» **What is required**:
Output only the lines from the start of the entries through the line holding "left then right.". Each line must match the original exactly.

» **Stored entries**:
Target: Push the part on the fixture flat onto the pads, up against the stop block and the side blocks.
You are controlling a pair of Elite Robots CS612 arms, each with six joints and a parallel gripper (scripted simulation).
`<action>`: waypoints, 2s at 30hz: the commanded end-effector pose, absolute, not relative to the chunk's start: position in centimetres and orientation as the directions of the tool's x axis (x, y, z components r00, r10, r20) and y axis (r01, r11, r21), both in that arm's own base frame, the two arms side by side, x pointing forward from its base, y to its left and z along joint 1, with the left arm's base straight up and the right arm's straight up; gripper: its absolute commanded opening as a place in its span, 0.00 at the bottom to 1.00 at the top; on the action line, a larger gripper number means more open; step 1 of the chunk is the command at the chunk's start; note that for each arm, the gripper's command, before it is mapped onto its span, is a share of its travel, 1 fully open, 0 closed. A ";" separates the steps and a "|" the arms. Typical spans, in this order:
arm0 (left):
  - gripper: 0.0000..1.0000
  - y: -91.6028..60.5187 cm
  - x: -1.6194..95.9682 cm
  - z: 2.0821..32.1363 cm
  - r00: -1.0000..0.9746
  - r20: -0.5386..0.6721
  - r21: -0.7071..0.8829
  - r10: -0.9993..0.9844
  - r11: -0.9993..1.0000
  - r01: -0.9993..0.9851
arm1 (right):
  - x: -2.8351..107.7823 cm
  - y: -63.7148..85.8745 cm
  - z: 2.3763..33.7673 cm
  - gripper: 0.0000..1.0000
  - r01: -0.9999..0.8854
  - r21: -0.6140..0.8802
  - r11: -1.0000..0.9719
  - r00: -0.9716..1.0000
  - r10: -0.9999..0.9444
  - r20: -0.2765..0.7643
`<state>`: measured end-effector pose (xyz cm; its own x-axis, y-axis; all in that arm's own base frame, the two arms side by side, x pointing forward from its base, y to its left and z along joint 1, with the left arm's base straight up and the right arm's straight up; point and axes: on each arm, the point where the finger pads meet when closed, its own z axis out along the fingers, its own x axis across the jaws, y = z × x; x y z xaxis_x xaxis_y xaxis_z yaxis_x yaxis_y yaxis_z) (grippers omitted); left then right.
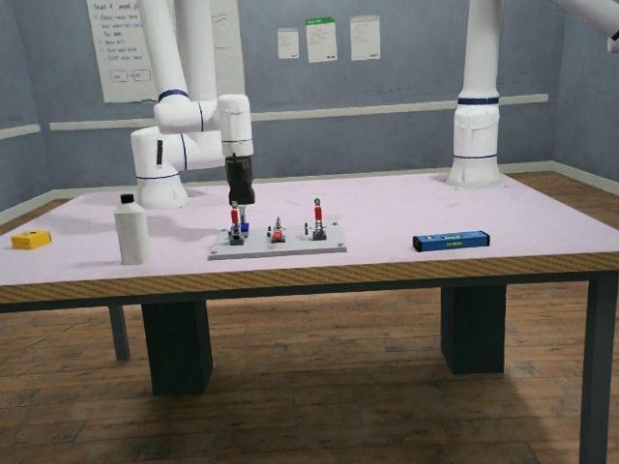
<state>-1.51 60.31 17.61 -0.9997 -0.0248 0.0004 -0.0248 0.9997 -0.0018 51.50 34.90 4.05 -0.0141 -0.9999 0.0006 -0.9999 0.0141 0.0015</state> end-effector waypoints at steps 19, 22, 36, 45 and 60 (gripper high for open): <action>1.00 60.4 -1.5 17.7 -1.000 0.000 0.000 -0.025 1.000 -0.025 | 51.8 34.9 4.1 0.00 -1.000 0.000 0.014 -0.014 -1.000 0.000; 1.00 60.4 -1.5 17.7 -1.000 0.000 0.000 -0.025 1.000 -0.025 | 52.0 34.9 4.1 0.00 -1.000 0.000 0.014 -0.014 -1.000 0.000; 1.00 60.4 -1.5 17.7 -1.000 0.000 0.000 -0.025 1.000 -0.025 | 52.0 34.9 4.1 0.00 -1.000 0.000 0.014 -0.014 -1.000 0.000; 1.00 60.4 -1.5 17.7 -1.000 0.000 0.000 -0.025 1.000 -0.025 | 52.2 34.9 4.1 0.00 -1.000 0.000 0.014 -0.014 -1.000 0.000; 1.00 60.4 -1.5 17.7 -1.000 0.000 0.000 -0.025 1.000 -0.025 | 52.4 34.9 4.1 0.00 -1.000 0.000 0.014 -0.014 -1.000 0.000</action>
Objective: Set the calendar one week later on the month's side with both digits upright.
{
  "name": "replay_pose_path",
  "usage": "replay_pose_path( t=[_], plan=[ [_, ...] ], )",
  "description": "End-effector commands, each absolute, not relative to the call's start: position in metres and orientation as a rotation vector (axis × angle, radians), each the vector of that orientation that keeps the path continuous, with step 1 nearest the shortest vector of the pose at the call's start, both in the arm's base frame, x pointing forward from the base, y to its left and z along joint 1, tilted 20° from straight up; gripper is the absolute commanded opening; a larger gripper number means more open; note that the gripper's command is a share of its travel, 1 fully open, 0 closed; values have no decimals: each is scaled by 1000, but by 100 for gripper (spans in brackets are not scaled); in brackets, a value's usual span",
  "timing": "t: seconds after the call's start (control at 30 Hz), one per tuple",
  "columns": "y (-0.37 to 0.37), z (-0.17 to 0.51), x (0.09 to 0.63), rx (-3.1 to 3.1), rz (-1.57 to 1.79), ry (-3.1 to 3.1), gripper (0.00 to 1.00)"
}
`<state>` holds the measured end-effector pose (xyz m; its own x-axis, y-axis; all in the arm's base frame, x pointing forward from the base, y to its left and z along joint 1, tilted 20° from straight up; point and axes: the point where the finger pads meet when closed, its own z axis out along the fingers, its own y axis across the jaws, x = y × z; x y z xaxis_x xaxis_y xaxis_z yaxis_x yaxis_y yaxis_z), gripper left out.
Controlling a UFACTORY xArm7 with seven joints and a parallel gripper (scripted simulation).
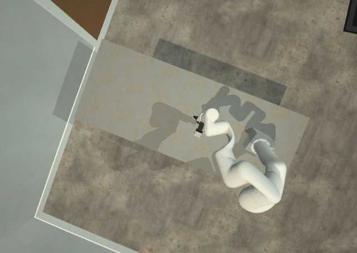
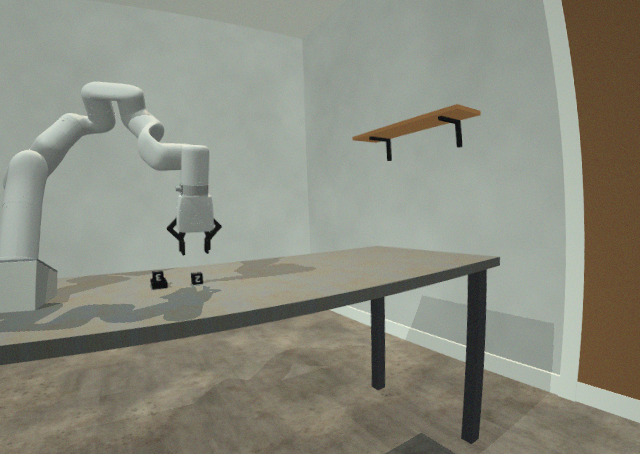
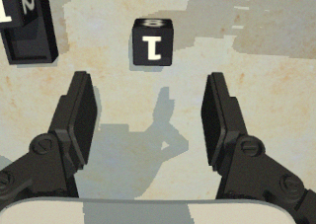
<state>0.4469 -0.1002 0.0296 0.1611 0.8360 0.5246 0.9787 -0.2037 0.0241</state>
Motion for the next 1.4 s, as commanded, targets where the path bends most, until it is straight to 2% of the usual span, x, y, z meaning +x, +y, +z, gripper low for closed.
replay_pose_path(
  t=[0.0,0.3,0.33,0.93,1.37],
  plan=[
    [-99,31,448,-2196,-511,-1795,69],
    [-96,34,450,-2261,-422,-1849,69],
    [-96,34,450,-2261,-422,-1849,100],
    [-95,35,449,-2267,-420,-1842,100],
    [-59,74,423,-2546,-353,-1370,100]
  ],
)
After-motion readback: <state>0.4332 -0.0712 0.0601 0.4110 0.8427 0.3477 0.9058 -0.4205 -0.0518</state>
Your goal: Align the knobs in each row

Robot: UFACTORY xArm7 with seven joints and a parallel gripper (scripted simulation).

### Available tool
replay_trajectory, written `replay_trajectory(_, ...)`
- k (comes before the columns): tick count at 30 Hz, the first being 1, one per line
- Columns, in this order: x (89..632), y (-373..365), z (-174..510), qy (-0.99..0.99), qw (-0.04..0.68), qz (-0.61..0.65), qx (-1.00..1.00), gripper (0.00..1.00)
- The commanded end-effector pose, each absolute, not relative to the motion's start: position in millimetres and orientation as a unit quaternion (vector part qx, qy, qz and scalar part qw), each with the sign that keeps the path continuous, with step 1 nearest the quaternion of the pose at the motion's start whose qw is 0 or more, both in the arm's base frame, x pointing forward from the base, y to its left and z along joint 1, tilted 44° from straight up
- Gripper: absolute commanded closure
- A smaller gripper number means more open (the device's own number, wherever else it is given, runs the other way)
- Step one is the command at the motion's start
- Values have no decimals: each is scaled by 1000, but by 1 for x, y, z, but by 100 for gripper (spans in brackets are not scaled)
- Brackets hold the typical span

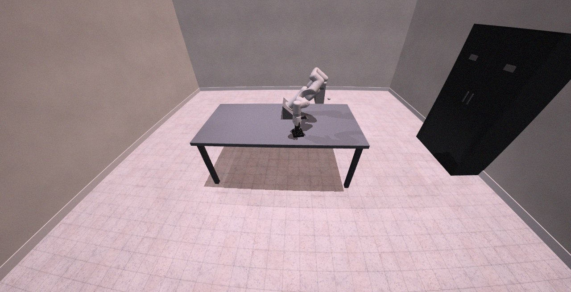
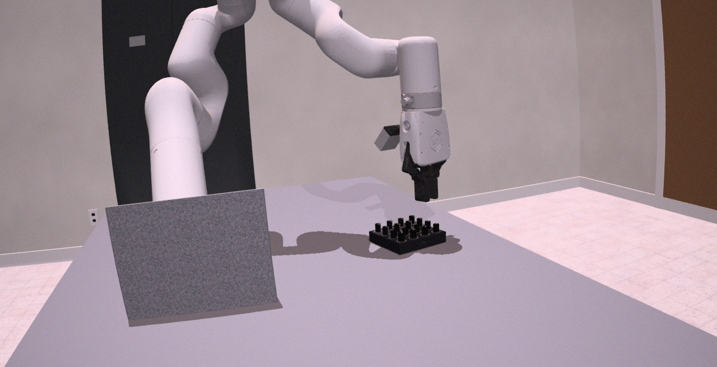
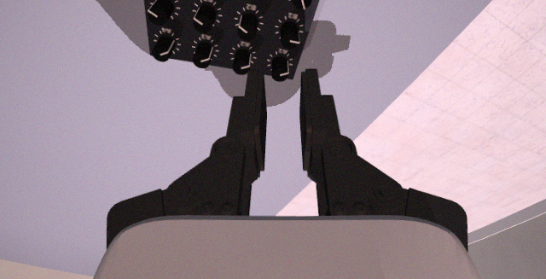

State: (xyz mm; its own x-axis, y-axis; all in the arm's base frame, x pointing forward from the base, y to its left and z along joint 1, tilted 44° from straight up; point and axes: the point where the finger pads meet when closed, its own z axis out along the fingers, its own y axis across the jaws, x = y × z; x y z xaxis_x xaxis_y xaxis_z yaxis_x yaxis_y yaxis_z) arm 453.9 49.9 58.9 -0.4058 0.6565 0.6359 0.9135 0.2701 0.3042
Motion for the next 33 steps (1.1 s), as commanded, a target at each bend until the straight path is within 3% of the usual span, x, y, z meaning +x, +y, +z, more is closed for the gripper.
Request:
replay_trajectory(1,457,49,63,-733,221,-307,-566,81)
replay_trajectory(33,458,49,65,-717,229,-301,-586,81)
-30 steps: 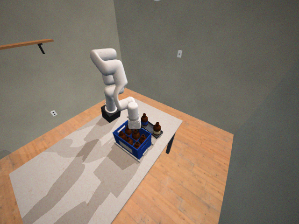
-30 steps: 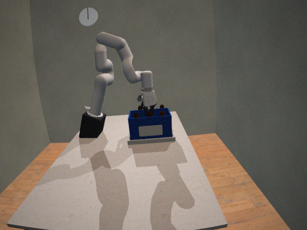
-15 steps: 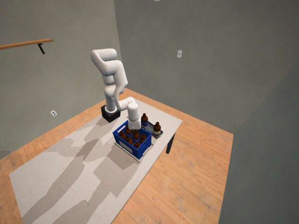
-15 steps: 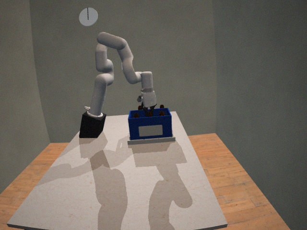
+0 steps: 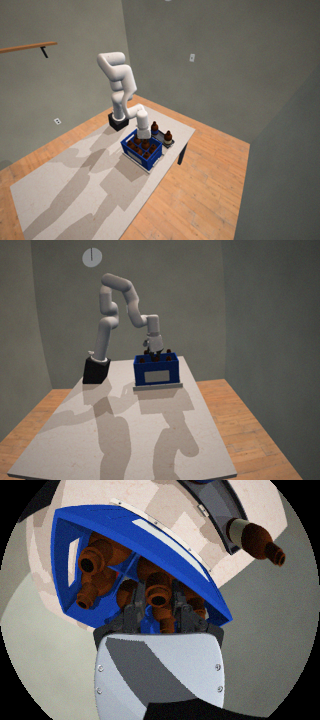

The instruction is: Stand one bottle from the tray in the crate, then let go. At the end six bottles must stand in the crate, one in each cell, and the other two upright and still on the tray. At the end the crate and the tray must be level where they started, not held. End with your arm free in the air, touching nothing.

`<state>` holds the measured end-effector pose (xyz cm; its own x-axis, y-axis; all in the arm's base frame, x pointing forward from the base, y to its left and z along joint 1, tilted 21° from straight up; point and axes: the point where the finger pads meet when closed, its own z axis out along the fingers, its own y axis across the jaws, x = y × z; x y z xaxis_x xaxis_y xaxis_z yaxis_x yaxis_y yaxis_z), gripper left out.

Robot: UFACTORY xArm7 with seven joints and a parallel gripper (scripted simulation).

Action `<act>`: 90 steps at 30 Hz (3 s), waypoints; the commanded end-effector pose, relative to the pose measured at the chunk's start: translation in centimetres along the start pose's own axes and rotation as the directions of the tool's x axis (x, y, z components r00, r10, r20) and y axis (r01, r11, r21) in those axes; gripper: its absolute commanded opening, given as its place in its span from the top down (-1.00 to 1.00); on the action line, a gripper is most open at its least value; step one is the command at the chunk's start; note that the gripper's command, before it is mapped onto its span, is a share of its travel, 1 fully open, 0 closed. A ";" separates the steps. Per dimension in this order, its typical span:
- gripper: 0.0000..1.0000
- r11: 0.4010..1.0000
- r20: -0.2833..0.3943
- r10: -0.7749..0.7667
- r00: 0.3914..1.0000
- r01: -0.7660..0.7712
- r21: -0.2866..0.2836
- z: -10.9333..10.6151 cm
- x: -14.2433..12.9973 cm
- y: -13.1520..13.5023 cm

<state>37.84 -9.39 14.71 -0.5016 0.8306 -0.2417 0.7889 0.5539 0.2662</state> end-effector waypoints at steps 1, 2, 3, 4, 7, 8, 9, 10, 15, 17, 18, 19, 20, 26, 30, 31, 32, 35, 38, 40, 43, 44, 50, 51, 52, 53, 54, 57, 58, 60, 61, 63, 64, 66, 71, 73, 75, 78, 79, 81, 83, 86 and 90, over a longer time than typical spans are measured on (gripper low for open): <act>1.00 1.000 0.003 0.000 1.000 0.000 -0.002 -0.1 -0.1 0.1; 1.00 1.000 0.003 0.000 1.000 0.000 -0.002 -0.1 -0.1 0.1; 1.00 1.000 0.003 0.000 1.000 0.000 -0.002 -0.1 -0.1 0.1; 1.00 1.000 0.003 0.000 1.000 0.000 -0.002 -0.1 -0.1 0.1; 1.00 1.000 0.003 0.000 1.000 0.000 -0.002 -0.1 -0.1 0.1; -0.30 1.000 0.003 0.000 1.000 0.000 -0.002 -0.1 -0.1 0.1; -0.30 1.000 0.003 0.000 1.000 0.000 -0.002 -0.1 -0.1 0.1; -0.30 1.000 0.003 0.000 1.000 0.000 -0.002 -0.1 -0.1 0.1; -0.30 1.000 0.003 0.000 1.000 0.000 -0.002 -0.1 -0.1 0.1; -0.30 1.000 0.003 0.000 1.000 0.000 -0.002 -0.1 -0.1 0.1; -0.30 1.000 0.003 0.000 1.000 0.000 -0.002 -0.1 -0.1 0.1; -0.30 1.000 0.003 0.000 1.000 0.000 -0.002 -0.1 -0.1 0.1; -0.30 1.000 0.003 0.000 1.000 0.000 -0.002 -0.1 -0.1 0.1; -0.30 1.000 0.003 0.000 1.000 0.000 -0.002 -0.1 -0.1 0.1; -0.30 1.000 0.003 0.000 1.000 0.000 -0.002 -0.1 -0.1 0.1; -0.30 1.000 0.003 0.000 1.000 0.000 -0.002 -0.1 -0.1 0.1; -0.30 1.000 0.003 0.000 1.000 0.000 -0.002 -0.1 -0.1 0.1; -0.30 1.000 0.003 0.000 1.000 0.000 -0.002 -0.1 -0.1 0.1; -0.30 1.000 0.003 0.000 1.000 0.000 -0.002 -0.1 -0.1 0.1; -0.30 1.000 0.003 0.000 1.000 0.000 -0.002 -0.1 -0.1 0.1; -0.30 1.000 0.003 0.000 1.000 0.000 -0.002 -0.1 -0.1 0.1; -0.30 1.000 0.003 0.000 1.000 0.000 -0.002 -0.1 -0.1 0.1; -0.30 1.000 0.003 0.000 1.000 0.000 -0.002 -0.1 -0.1 0.1; -0.30 1.000 0.003 0.000 1.000 0.000 -0.002 -0.1 -0.1 0.1; -0.30 1.000 0.003 0.000 1.000 0.000 -0.002 -0.1 -0.1 0.1; -0.30 1.000 0.003 0.000 1.000 0.000 -0.002 -0.1 -0.1 0.1; -0.30 1.000 0.003 0.000 1.000 0.000 -0.002 -0.1 -0.1 0.1; -0.30 1.000 0.003 0.000 1.000 0.000 -0.002 -0.1 -0.1 0.1; -0.30 1.000 0.003 0.000 1.000 0.000 -0.002 -0.2 -0.1 0.1; -0.30 1.000 0.003 0.000 1.000 0.000 -0.002 -0.3 -0.1 0.1; -0.30 1.000 0.003 0.000 1.000 0.000 -0.002 -0.3 -0.1 0.1; -0.30 1.000 0.003 0.000 1.000 0.000 -0.002 -0.5 -0.1 0.1; -0.30 1.000 0.003 0.000 1.000 0.000 -0.002 -0.5 -0.1 0.1; -0.30 1.000 0.003 0.000 1.000 0.000 -0.002 -0.6 -0.1 0.1; -0.30 1.000 0.003 0.000 1.000 0.000 -0.002 -1.3 -0.1 0.1; -0.30 1.000 0.003 0.000 1.000 0.000 -0.002 -1.6 -0.1 0.1; -0.30 1.000 0.003 0.000 1.000 0.000 -0.002 -2.0 -0.1 0.1; -0.30 1.000 0.003 0.000 1.000 0.000 -0.002 -2.7 -0.1 0.1; -0.30 1.000 0.003 0.000 1.000 0.000 -0.002 -3.0 -0.1 0.1; -0.30 1.000 0.003 0.000 1.000 0.000 -0.002 -3.2 -0.1 0.1; -0.30 1.000 0.003 0.000 1.000 0.000 -0.002 -3.5 -0.1 0.1; -0.30 1.000 0.003 0.000 1.000 0.000 -0.002 -4.2 -0.1 0.1; -0.30 1.000 0.003 0.000 1.000 0.000 -0.002 -5.3 -0.1 0.1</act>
<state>36.33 -9.15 18.70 -0.5015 0.8306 -0.2419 0.7889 0.5539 0.2663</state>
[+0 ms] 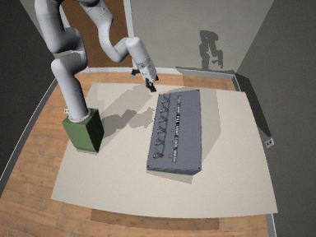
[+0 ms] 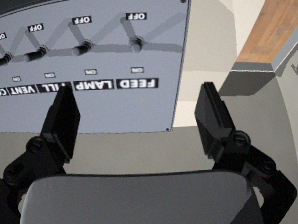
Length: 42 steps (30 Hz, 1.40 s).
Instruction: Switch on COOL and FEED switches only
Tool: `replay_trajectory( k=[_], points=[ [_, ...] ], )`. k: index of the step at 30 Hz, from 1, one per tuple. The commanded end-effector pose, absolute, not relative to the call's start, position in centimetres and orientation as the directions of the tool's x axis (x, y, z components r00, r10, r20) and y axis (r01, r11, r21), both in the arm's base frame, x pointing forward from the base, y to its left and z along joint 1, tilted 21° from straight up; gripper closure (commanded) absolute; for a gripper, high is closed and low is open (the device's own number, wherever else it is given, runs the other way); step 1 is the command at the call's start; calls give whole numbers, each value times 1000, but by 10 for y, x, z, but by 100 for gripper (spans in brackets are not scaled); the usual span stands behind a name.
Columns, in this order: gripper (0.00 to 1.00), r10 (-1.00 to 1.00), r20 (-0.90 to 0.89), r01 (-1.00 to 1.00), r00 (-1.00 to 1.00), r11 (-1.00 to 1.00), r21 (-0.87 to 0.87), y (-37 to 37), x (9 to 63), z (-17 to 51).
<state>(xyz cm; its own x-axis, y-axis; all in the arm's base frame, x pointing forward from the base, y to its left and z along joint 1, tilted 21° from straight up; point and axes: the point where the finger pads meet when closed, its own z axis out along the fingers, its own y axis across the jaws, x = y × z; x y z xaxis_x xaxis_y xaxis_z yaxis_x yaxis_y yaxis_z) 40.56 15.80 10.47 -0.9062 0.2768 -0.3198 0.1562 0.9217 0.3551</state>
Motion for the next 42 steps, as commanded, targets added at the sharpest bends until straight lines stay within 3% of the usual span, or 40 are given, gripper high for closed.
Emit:
replay_trajectory(
  k=[1,15,42],
  points=[
    [0,278,-324,156,-904,921,357,161,412,96],
    [0,278,-324,155,-904,921,357,173,429,56],
    [0,278,-324,155,-904,921,357,174,430,55]
  ],
)
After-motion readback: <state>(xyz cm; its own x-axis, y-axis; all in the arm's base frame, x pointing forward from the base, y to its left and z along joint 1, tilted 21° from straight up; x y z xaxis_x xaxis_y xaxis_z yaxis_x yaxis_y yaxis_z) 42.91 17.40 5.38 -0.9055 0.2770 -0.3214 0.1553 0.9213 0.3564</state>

» **The completed task**:
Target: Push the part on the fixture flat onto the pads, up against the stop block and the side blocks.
You are controlling a pair of Elite Robots CS612 arms, each with six joints and a parallel gripper (scripted simulation).
`<action>`: waypoints, 2s at 30hz: the commanded end-effector pose, absolute, not relative to the chunk's start: position in centimetres and orientation as the directions of the tool's x axis (x, y, z components r00, r10, r20) and y axis (r01, r11, r21), both in that arm's own base frame, the two arms side by side, x pointing forward from its base, y to its left and z along joint 1, with the left arm's base straight up and the right arm's straight up; gripper: its absolute commanded opening as a place in its span, 0.00 at the bottom to 1.00 at the top; on the action line, a larger gripper number means more open; step 1 of the chunk is the command at the chunk's start; note that for each arm, the gripper's command, before it is mapped onto its span, is a share of its travel, 1 fully open, 0 closed. A ";" separates the steps and a "|" the arms. Typical spans, in this order:
arm0 (left):
  - gripper: 0.0000..1.0000
  - y: -91.6028..60.5187 cm
  - x: -1.6194..95.9682 cm
  - z: 2.0821..32.1363 cm
  - r00: -1.0000..0.9746
  - r20: -0.5386..0.6721
  - r21: -0.7071..0.8829
  - r10: -0.9993..0.9844
  - r11: -0.9993..1.0000
  - r01: -0.9993..0.9851
arm1 (right):
  - x: -2.8351..107.7823 cm
  - y: -63.7148..85.8745 cm
  - z: 2.3763..33.7673 cm
  - gripper: 0.0000..1.0000
  - r01: -0.9999..0.8854
  - r21: -0.6140..0.8802
  - r11: -1.0000..0.9719
  - r00: -0.9716..1.0000
  - r10: -0.9999..0.9444
  - r20: -0.2765..0.7643
`<state>`: measured end-effector pose (xyz cm; its own x-axis, y-axis; all in that arm's own base frame, the two arms side by side, x pointing forward from its base, y to its left and z along joint 1, with the left arm's base straight up and the right arm's straight up; point and axes: on each arm, the point where the finger pads meet when closed, its own z axis out along the fingers, its own x axis across the jaws, y = z × x; x y z xaxis_x xaxis_y xaxis_z yaxis_x yaxis_y yaxis_z) (grippers omitted); left then right.

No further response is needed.